Could you output each line below precisely as it stands, without the images?

++++++

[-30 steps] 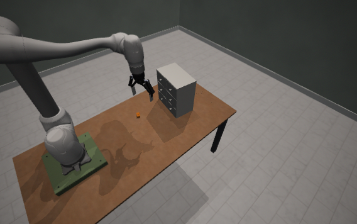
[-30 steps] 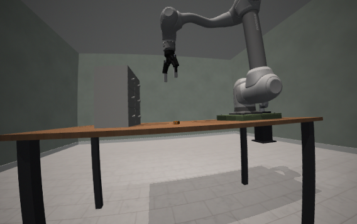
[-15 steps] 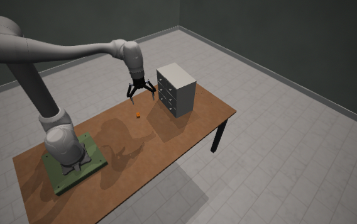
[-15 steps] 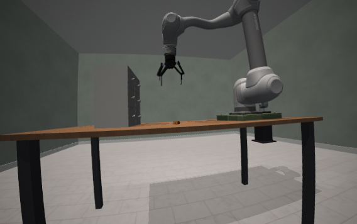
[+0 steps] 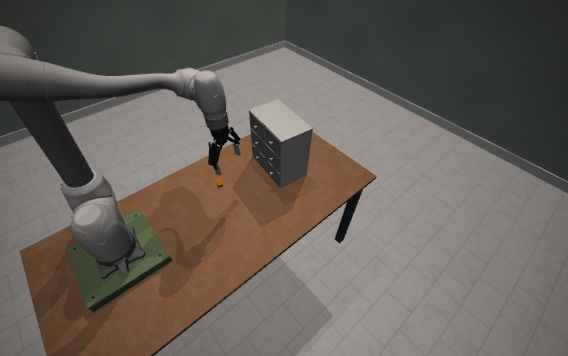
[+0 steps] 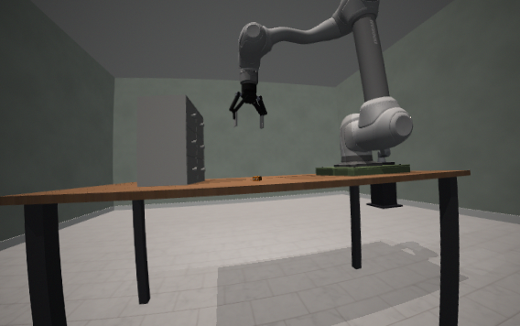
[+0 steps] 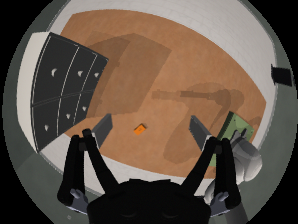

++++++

▸ **RESPONSE TO THIS TASK**:
[-30 steps] 
[-30 steps] 
[-15 steps] 
[-15 steps] 
[+0 steps] 
[+0 steps] 
[+0 steps] 

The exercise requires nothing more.